Ride or Die
- Founded: 2007
- Founding location: 8th Ward of New Orleans
- Years active: 2007-2013
- Territory: St. Roch
- Ethnicity: Primarily African American
- Criminal activities: Drug trafficking, Murder,
- Rivals: 39ers gang

= ROD Gang =

New Orleans drug ring

The "Ride or Die Gang," was a small murderous drug ring that operated in New Orleans. Authorities stated the crew violently ruled narcotics activity in the St. Roch neighborhood from 2007 to 2013.

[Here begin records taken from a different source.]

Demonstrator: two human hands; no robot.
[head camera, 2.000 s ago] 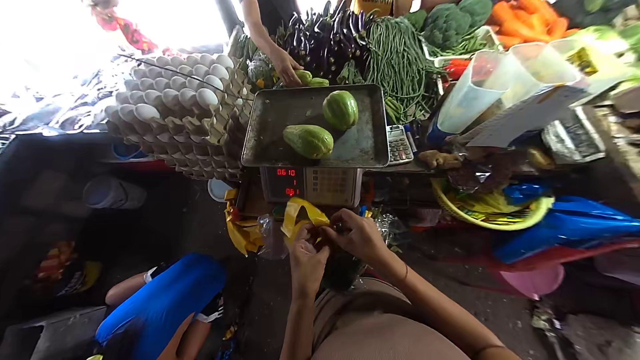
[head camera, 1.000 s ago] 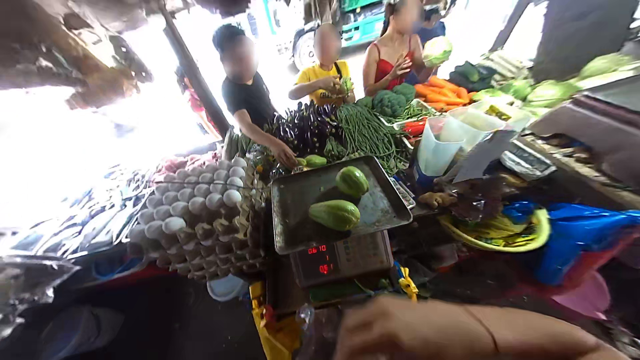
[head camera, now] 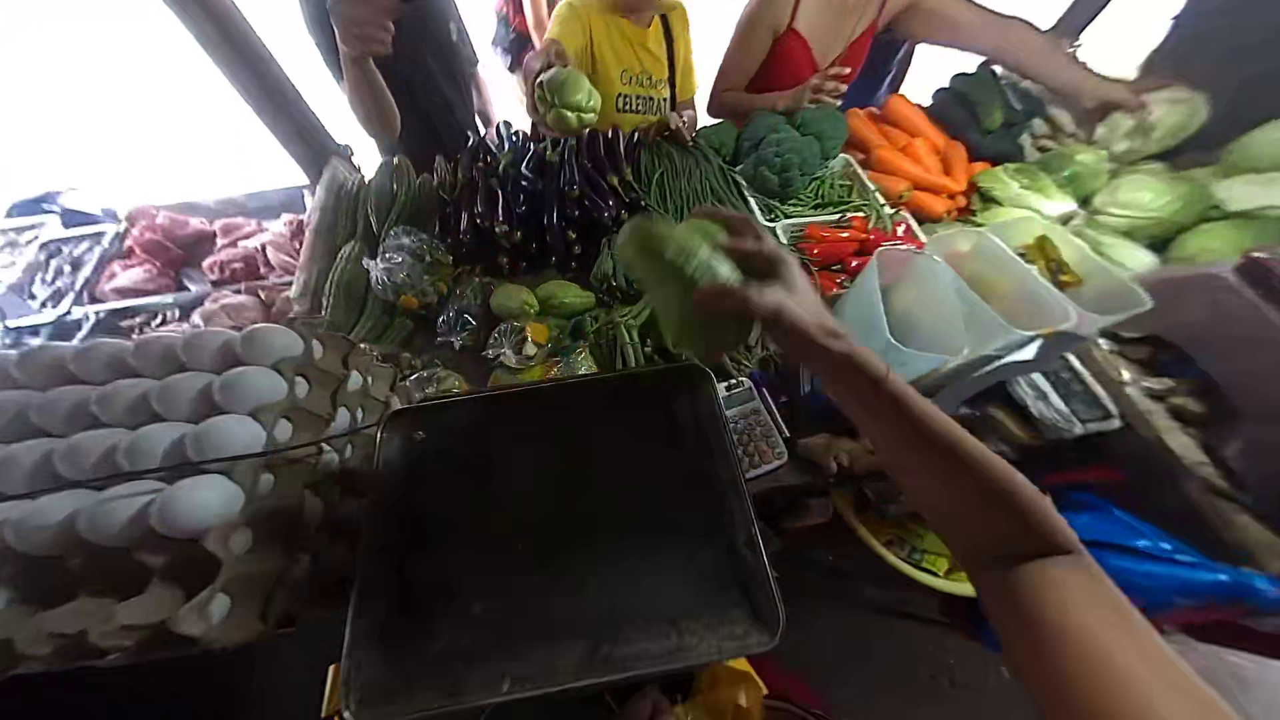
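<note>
My right hand [head camera: 760, 275], on an arm reaching in from the lower right, grips green chayotes [head camera: 680, 270], blurred by motion, above the far right corner of the dark metal scale tray [head camera: 560, 530]. Nothing lies in the tray. My left hand is out of view. Two more chayotes [head camera: 540, 299] lie beyond the tray among small plastic-wrapped bundles. Across the stall, a person in a yellow shirt holds out a chayote [head camera: 567, 100].
Stacked egg trays [head camera: 200, 505] stand at the left. A calculator [head camera: 752, 430] lies right of the tray. Eggplants [head camera: 540, 200], long beans, broccoli, carrots [head camera: 910, 155], red peppers and cabbages line the back. Plastic containers [head camera: 920, 310] stand at the right. Several people stand behind the produce.
Two chayotes lay in the scale tray in both earlier frames; the tray is bare now. My right hand has gone out beyond the tray, holding chayotes. My left hand has left view since two seconds ago.
</note>
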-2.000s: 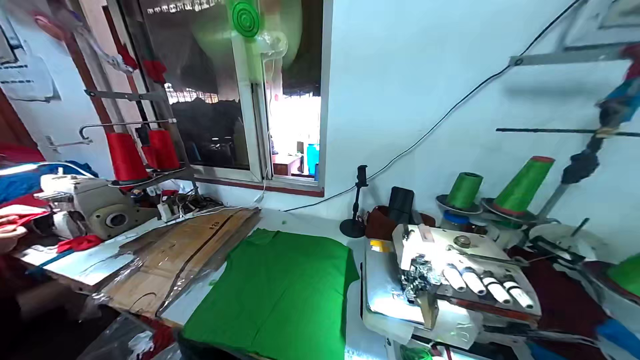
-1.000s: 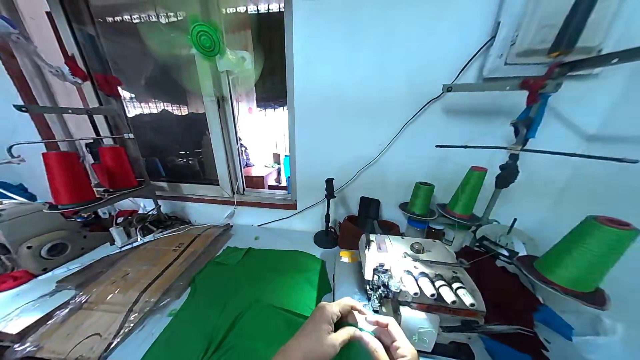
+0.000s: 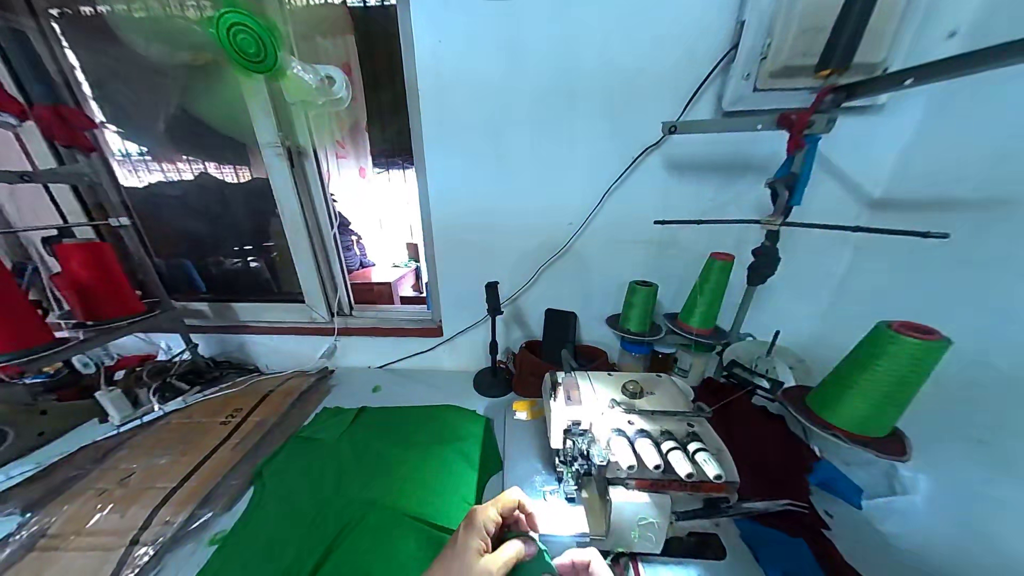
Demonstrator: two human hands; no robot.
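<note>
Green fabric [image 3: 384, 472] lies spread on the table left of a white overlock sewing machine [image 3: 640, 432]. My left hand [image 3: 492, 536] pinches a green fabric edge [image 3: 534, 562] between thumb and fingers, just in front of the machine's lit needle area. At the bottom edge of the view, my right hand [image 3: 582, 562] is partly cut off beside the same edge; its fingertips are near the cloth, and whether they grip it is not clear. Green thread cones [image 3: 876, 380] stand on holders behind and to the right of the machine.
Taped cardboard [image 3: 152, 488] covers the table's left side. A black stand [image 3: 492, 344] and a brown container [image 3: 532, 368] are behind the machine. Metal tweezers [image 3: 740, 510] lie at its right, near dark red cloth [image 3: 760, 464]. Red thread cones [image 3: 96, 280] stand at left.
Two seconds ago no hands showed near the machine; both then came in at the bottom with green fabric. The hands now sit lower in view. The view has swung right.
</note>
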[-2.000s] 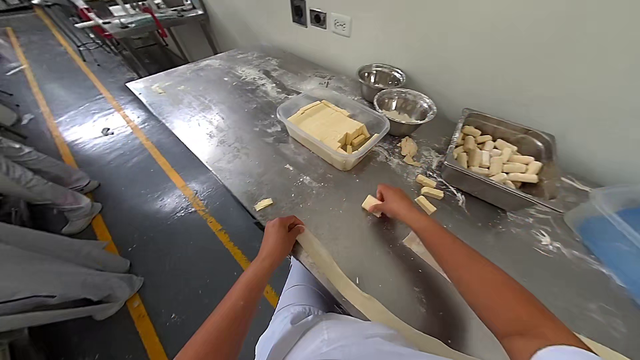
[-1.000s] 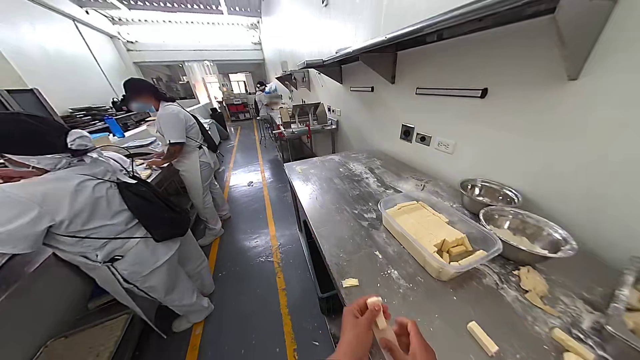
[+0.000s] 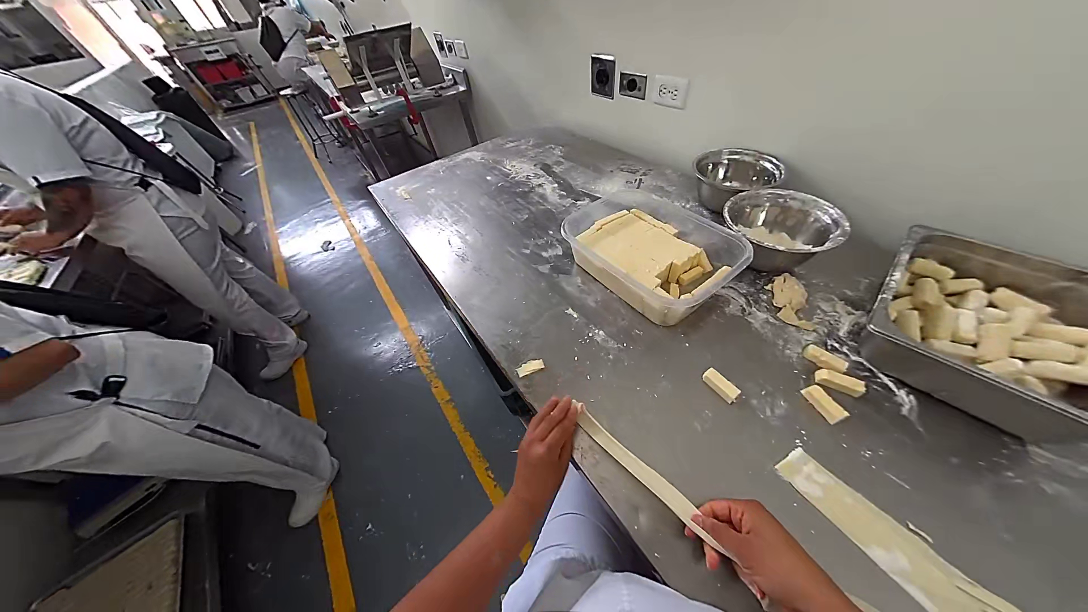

Members formed their crew among the trailers parked in St. Roch Park after Hurricane Katrina, a group of neighborhood teens that, prosecutor allege, sold drugs in the 8th Ward and ruthlessly defended their turf. Federal investigators said the gang used an abandoned house on Mandeville Street as a base of operations to package, sell and store narcotics, as well as store firearms. The Multi-Agency Gang Unit have been tracking the gang since 2010 and reported they dealt crack, marijuana and heroin in the St. Roch.

In 2013 twelve members were indicted on murder and racketeering charges. According to a 33-page indictment, members of the gang had been arrested repeatedly with crack cocaine, marijuana and heroin. The 20-count federal indictment also accused three men of murder.